Tom DiRico said the same thing about Chicopee, and echoed those thoughts about value. He said that, overall, and despite some of the general public’s perceptions to the contrary, golfers are frugal, and they will shop for the deals.

“They’ll look at $35 for 18 holes and a cart, and then $31 for the same thing elsewhere, and go for the lower price,” he explained. “They may very well waste $4 on gas in the process, but they’ll look at that $4 as lunch or maybe a few extra beers.”

So pricing is critical, he continued, noting that officials in Chicopee want to position their course appropriately, while also making it accessible, but not at the expense of leagues that provide a steady source of revenue for the course — and the 19th hole as well.

“People are going to play golf — this is a recreational sport — but everything is geared toward that discretionary income,” said DiRizo. “When people lose that discretionary income, they have to make some decisions — where they’re going to play and how many times a week they’re going to play.

“If you have a good facility where you’re offering value, condition, and service, then you can pick up that stray golfer who is not a member of a private club who is used to that value, condition, and service, and that’s why I stress to my employees that they have to be on their toes every single day.”

A month into the season — and a cold, rainy month as well — Tom DiRico said it’s much too early to tell how the recession will be impacting the ’09 season. “On the nice days, we’re not seeing too much difference from what we saw last year,” he explained. “We’ll know a lot more by July or August.”
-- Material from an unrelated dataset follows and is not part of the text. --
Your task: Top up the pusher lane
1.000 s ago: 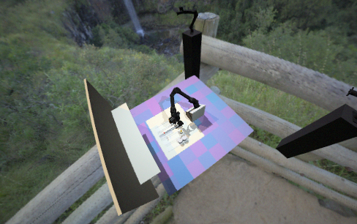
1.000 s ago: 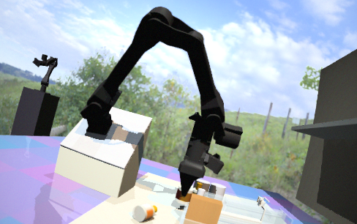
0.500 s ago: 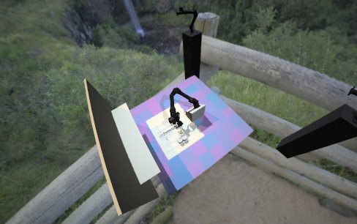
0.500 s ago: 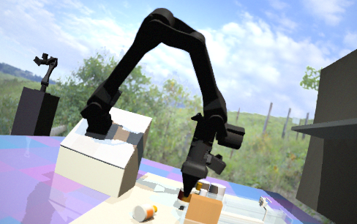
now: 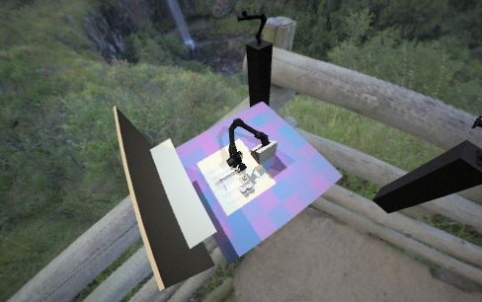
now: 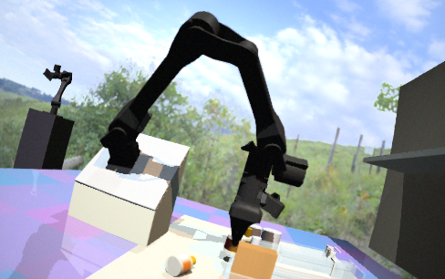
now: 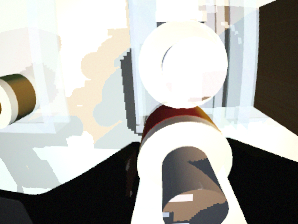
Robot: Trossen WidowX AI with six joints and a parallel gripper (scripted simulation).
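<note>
Right now the tan block is 30 mm ahead of my gripper tip, 90 mm to the right of it and 10 mm below it. Round my gripper tip: clear lane (180 mm ahead, 30 mm below).
</note>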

Within the private-club realm, there is speculation about how that lifestyle plays with younger generations and whether they will make investments in such facilities. In the meantime, changes in tax laws have made some businesses less willing to offer club memberships as perks, and some employees less willing to accept them.

But Dave DiRico said he’s seen some signs of optimism amid those questions and the economy itself.
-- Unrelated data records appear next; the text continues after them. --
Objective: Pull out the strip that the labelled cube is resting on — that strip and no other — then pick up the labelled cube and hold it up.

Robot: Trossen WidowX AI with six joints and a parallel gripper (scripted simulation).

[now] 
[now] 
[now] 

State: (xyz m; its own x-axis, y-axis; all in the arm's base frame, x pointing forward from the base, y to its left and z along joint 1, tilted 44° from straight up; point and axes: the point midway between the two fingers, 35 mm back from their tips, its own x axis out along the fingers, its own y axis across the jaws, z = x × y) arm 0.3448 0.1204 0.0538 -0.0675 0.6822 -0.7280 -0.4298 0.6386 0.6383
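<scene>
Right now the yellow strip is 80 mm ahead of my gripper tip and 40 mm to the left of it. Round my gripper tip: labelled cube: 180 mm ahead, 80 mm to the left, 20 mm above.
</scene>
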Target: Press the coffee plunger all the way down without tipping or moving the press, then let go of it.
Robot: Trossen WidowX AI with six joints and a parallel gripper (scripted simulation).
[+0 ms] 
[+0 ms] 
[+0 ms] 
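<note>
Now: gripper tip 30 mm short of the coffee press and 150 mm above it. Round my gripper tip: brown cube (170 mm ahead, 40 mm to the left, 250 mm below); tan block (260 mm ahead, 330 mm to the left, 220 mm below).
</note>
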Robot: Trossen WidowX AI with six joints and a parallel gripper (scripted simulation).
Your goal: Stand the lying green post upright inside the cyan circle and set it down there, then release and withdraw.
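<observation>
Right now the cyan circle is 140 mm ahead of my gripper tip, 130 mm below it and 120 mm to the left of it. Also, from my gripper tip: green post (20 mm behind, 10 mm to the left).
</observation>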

“Our phone is ringing; people are calling and asking questions,” he said. “There is interest out there; we’re seeing it every day.”

And much of that interest is from what would be considered younger constituencies, those under 50, said DiRico, noting that these individuals would likely be less intimidated by what’s happening with the economy and on Wall Street than those at or very near retirement age.
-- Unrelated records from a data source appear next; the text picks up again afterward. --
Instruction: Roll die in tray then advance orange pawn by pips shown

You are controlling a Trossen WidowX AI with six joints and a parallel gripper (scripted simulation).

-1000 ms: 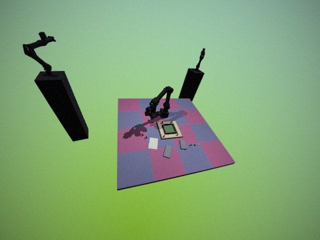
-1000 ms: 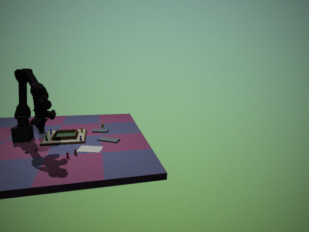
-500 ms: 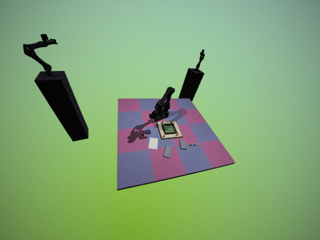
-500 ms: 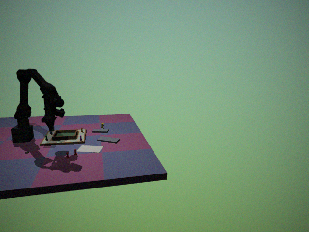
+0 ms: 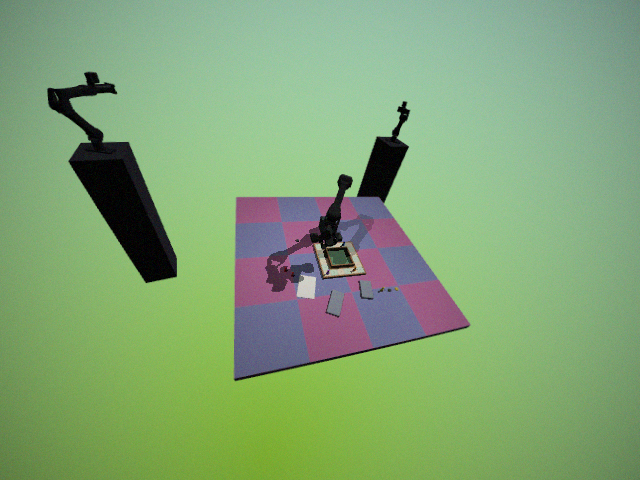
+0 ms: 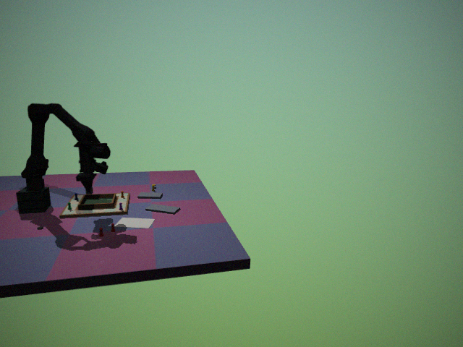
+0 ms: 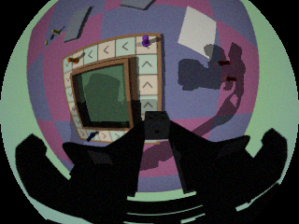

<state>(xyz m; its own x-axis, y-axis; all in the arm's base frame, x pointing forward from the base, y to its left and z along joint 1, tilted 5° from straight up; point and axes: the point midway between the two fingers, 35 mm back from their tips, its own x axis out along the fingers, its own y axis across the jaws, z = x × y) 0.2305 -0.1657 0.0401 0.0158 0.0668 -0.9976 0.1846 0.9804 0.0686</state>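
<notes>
The orange pawn is 160 mm ahead of my gripper tip, 170 mm to the left of it and 80 mm below it. From my gripper tip the other things lie so: die (right at my gripper tip); green pawn (90 mm behind, 70 mm to the left, 80 mm below); purple pawn (130 mm ahead, 10 mm to the right, 80 mm below).
</notes>
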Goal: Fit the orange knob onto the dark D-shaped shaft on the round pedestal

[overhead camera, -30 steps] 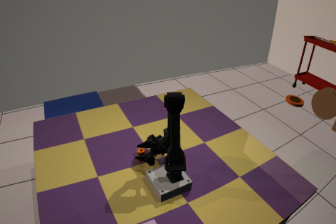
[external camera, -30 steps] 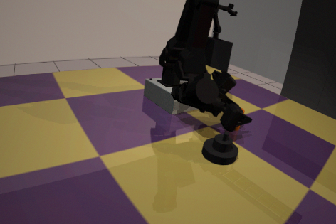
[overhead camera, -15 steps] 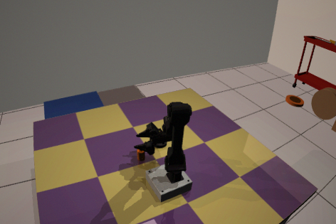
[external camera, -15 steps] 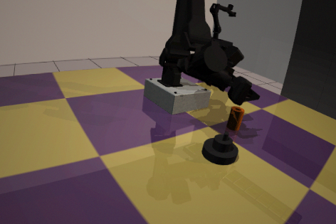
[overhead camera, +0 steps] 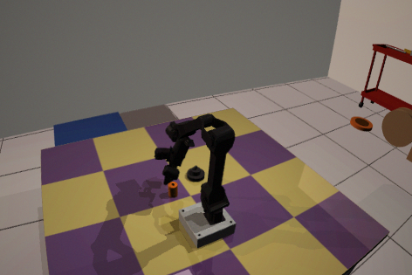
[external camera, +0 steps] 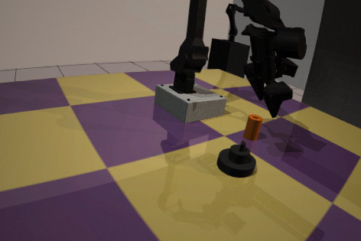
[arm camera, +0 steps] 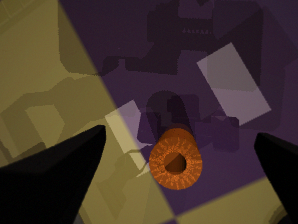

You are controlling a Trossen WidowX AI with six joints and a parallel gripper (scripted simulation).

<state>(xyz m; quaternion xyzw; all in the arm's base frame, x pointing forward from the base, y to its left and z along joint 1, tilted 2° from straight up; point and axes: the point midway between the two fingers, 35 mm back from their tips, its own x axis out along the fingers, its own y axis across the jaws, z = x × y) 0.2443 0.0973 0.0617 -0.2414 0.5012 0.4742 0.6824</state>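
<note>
Now: gripper tip 10 mm past the orange knob, 20 mm to the left of it and 60 mm above it. Also, from my gripper tip: dark round pedestal 70 mm ahead, 160 mm to the right, 60 mm below.
</note>
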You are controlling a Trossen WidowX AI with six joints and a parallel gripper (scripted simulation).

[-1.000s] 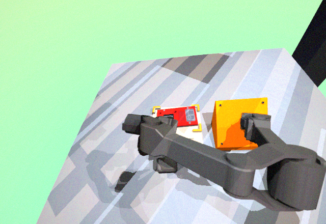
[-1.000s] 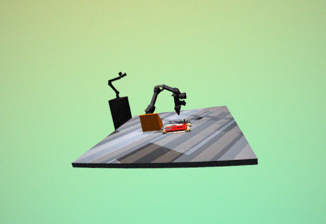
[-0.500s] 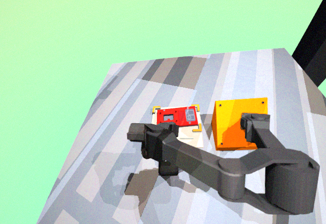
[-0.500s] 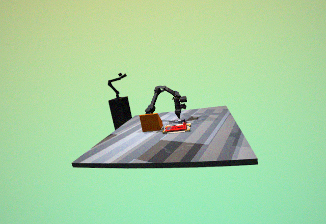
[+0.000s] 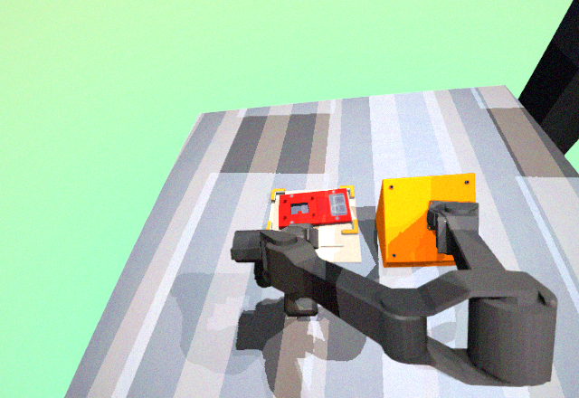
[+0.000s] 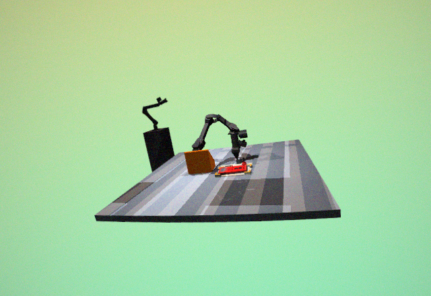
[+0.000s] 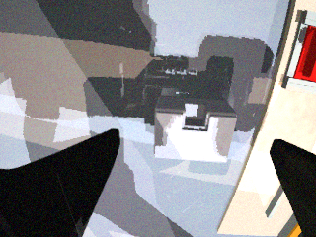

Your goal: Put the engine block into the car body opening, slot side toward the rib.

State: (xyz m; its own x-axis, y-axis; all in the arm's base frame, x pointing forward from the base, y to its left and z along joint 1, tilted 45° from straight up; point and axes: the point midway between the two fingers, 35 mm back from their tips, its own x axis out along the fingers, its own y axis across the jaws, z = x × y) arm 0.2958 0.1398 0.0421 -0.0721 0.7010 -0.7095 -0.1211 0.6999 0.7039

Overall, private clubs must do the same as public facilities and focus on providing value and service, he said, adding quickly that the expectations will be considerably higher at those private clubs.

Hole Card

Kennedy told BusinessWest that he believes golf will endure through the recession in part because it gives players a four- or five-hour break from the downturn and the anxiety it creates.

“When it’s tough going, golf can provide an escape,” he explained, noting quickly that, for course owners and operators and everyone involved in the business of golf, there will be no escaping all of the many impacts of the recession.

But there is considerable room for optimism at many clubs, where the assignment is to be properly positioned to take advantage of what opportunities develop.